▸ Problem
Please copy, with no word changed, only the run of lines that opens with the line containing "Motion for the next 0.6" and closes with the last line below.

Records from a data source
____________________
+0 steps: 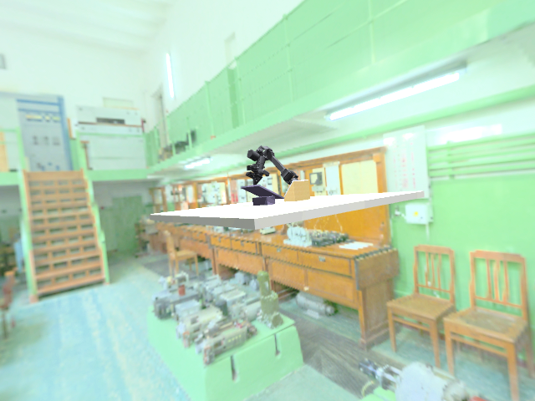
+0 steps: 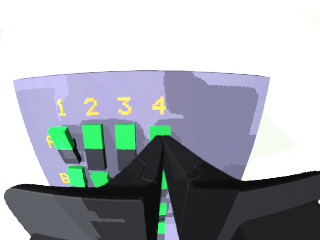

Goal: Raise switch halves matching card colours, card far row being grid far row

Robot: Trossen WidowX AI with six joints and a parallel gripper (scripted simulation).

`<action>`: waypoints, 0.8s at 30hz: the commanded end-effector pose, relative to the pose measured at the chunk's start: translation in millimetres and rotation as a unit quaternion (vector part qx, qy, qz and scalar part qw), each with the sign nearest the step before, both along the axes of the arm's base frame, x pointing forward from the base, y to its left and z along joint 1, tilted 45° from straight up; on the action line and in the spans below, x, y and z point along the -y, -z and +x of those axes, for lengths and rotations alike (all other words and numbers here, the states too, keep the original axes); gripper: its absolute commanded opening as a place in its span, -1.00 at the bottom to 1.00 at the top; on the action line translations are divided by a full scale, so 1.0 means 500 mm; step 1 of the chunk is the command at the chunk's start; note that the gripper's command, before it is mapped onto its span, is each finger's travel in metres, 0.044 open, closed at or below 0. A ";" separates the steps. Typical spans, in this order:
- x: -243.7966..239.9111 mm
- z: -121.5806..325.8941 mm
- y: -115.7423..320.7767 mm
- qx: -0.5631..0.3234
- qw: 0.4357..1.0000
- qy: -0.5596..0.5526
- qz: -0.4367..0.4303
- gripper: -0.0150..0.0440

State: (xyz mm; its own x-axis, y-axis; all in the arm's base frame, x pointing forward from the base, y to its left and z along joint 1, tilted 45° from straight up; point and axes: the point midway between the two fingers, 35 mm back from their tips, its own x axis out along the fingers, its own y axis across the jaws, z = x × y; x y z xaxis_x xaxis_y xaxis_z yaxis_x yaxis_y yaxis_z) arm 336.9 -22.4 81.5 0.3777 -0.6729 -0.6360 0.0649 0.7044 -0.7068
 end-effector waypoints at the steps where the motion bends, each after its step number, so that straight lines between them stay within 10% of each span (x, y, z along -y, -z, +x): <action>1: -0.001 0.000 0.002 -0.002 1.000 -0.002 0.002 -0.49; 24: 0.002 0.002 0.005 -0.002 1.000 -0.002 0.002 -0.49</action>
State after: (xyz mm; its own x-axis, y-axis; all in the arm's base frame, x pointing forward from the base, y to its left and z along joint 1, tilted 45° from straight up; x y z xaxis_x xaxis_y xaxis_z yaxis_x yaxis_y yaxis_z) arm 337.8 -23.8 80.2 0.3779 -0.6730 -0.6359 0.0648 0.7043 -0.7069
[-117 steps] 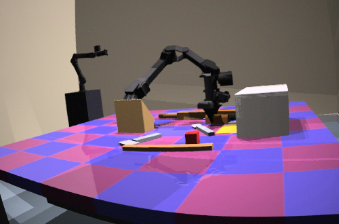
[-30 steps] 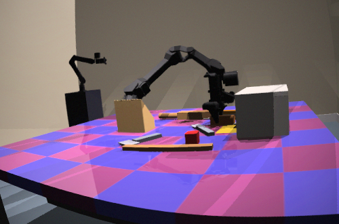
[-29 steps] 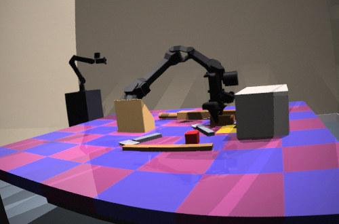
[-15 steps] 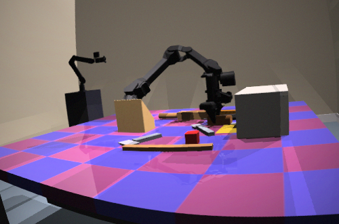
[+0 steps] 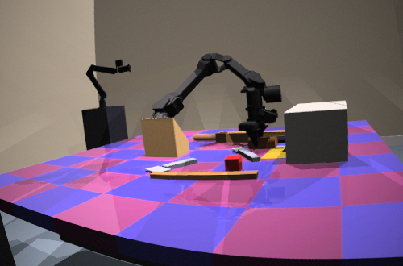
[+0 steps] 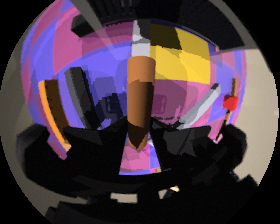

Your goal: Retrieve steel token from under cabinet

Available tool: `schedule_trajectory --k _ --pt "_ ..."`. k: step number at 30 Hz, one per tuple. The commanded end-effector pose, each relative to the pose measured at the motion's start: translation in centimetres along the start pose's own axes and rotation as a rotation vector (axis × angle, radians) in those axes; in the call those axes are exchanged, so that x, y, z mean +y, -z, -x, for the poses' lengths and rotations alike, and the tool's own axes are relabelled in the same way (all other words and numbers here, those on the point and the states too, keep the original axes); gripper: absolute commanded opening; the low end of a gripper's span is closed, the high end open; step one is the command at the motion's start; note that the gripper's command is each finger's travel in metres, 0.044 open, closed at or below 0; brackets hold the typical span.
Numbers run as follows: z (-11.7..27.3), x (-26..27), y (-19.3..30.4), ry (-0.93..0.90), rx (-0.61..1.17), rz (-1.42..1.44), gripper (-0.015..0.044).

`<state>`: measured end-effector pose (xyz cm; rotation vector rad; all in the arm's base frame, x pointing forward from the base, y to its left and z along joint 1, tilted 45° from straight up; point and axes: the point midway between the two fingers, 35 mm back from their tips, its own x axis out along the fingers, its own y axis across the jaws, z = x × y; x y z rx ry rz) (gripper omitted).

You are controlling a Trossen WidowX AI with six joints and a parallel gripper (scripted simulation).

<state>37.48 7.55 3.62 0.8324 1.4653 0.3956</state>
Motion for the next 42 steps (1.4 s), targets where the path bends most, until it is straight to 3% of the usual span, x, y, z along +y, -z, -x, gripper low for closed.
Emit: schedule_trajectory --k 1,42 --pt "-0.1 0.0 0.6 0.002 0.003 -0.005 0.0000" --pt "-0.1 0.2 5.0 0.001 0.005 -0.007 0.0000"
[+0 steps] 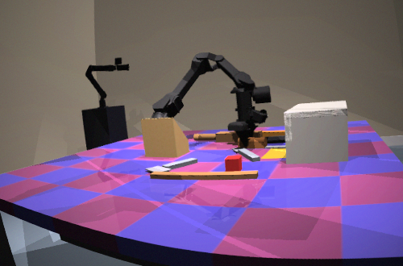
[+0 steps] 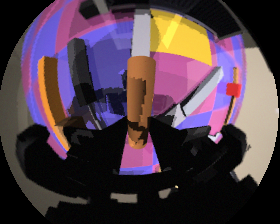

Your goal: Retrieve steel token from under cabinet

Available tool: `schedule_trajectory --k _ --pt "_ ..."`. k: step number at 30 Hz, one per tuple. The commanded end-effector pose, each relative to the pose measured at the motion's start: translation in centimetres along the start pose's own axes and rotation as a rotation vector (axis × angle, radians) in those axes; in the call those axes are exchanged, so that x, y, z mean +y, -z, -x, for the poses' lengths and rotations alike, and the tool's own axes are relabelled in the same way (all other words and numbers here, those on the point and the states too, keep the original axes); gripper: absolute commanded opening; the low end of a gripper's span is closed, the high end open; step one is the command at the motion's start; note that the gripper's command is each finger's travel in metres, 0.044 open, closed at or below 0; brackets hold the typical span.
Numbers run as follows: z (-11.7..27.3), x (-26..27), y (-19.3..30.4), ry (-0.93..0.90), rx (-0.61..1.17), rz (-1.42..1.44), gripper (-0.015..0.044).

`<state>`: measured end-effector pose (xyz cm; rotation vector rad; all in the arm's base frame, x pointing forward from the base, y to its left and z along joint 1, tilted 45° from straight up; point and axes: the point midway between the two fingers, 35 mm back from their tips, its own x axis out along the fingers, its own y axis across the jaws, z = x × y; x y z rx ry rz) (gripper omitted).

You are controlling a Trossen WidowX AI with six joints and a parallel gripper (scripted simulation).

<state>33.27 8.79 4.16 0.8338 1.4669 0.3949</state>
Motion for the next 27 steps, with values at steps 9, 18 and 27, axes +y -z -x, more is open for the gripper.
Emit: schedule_trajectory --k 9,18,27 --pt "-0.1 0.0 1.6 0.001 0.004 -0.005 0.0000" --pt "-0.1 0.1 2.7 0.001 0.004 -0.006 0.0000" --pt "-0.1 0.1 3.8 0.001 0.005 -0.006 0.0000"
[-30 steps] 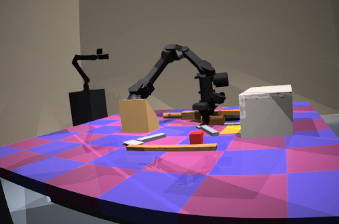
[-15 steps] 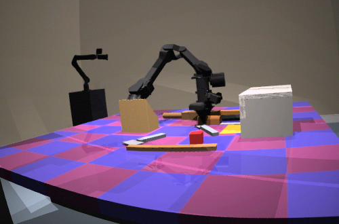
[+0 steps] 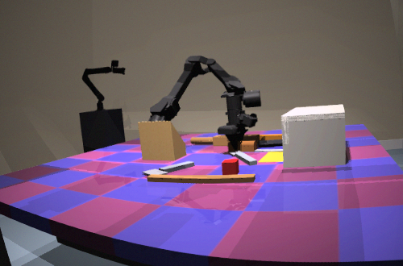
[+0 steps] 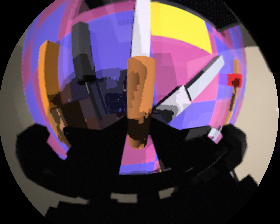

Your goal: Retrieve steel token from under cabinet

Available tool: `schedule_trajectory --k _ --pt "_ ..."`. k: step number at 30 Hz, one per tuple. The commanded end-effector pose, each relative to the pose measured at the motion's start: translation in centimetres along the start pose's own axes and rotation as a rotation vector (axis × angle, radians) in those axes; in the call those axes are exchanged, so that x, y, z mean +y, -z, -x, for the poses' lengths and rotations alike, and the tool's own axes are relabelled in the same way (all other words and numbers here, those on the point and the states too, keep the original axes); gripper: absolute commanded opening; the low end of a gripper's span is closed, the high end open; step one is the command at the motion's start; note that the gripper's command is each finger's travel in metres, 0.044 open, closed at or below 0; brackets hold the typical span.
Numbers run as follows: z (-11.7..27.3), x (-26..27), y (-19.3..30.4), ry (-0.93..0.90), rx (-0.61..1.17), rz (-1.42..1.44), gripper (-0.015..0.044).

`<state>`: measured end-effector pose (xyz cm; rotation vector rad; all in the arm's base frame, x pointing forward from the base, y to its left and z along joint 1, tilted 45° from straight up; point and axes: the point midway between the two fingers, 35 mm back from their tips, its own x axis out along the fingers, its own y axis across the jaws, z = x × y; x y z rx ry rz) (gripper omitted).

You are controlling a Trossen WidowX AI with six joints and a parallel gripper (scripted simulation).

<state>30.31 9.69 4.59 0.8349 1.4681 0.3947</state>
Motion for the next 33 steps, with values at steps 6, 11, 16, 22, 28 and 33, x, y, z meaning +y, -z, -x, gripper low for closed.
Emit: schedule_trajectory --k 6,11,16,22,28,33 --pt "-0.1 0.0 1.4 0.002 0.004 -0.005 0.0000" --pt "-0.1 0.0 2.0 0.002 0.004 -0.006 0.0000" --pt "-0.1 0.1 2.6 0.002 0.005 -0.006 0.0000" --pt "-0.1 0.1 3.3 0.002 0.005 -0.006 0.0000" --pt "-0.1 0.2 4.0 0.002 0.005 -0.007 0.0000" --pt "-0.1 0.2 4.6 0.001 0.006 -0.007 0.0000"
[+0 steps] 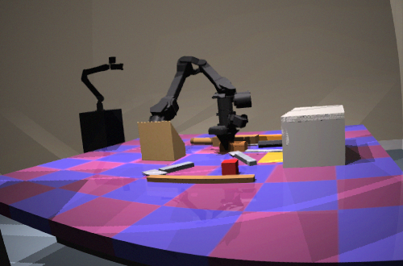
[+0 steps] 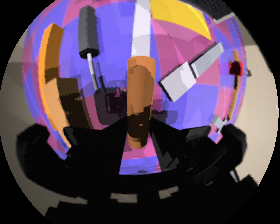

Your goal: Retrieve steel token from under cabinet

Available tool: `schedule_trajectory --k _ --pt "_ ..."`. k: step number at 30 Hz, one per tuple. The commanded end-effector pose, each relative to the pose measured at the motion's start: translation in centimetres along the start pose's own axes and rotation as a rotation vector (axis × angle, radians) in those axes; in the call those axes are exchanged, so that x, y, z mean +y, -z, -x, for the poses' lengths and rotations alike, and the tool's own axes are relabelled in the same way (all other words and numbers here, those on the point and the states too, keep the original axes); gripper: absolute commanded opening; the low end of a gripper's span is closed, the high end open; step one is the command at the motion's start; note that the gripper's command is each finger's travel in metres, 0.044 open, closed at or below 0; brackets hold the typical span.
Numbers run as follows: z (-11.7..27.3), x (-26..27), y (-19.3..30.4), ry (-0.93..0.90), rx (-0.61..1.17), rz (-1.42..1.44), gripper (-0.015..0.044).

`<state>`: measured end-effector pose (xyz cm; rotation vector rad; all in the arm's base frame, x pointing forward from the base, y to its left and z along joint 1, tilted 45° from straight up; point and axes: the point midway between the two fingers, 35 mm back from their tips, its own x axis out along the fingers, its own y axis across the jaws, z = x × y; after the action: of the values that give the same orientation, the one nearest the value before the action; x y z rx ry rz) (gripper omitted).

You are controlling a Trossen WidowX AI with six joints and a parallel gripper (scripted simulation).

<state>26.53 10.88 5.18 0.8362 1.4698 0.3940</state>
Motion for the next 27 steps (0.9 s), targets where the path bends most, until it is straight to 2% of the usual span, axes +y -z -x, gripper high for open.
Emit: schedule_trajectory --k 1,27 --pt "-0.1 0.0 0.7 0.001 0.004 -0.005 0.0000" --pt "0.2 0.4 2.2 0.001 0.003 -0.006 0.0000"
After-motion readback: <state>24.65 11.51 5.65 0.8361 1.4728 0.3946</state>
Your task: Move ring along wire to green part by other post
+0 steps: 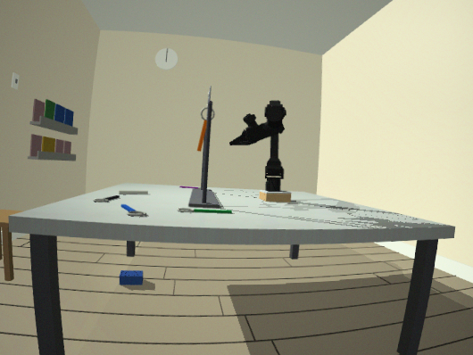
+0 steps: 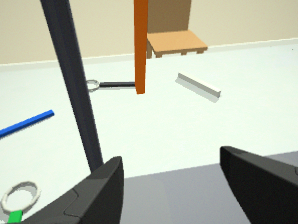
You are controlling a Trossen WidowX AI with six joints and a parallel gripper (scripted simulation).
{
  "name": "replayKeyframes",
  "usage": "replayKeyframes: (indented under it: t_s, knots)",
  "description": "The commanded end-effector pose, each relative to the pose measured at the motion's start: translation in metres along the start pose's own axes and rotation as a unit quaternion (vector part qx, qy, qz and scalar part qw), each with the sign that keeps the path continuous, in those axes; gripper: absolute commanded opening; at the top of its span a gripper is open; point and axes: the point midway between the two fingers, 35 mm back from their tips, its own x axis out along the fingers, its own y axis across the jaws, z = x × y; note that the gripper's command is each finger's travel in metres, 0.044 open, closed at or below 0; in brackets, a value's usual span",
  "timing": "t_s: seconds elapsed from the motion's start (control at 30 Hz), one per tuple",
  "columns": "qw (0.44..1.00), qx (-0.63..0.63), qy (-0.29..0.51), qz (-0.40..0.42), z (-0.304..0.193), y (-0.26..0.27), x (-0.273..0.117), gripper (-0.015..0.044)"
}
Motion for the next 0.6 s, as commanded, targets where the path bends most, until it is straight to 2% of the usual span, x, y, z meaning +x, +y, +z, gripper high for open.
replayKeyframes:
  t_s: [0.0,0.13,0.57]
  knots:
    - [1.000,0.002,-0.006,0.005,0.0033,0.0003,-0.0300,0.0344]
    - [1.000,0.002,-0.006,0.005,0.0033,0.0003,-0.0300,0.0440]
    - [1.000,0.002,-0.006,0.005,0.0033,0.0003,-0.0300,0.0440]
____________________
▸ Answer space
Motion for the next 0.6 s, as commanded, targets where the path bends most, until it is straight to 2% of the usual span, x, y, z meaning +x, +y, +z, gripper high for open.
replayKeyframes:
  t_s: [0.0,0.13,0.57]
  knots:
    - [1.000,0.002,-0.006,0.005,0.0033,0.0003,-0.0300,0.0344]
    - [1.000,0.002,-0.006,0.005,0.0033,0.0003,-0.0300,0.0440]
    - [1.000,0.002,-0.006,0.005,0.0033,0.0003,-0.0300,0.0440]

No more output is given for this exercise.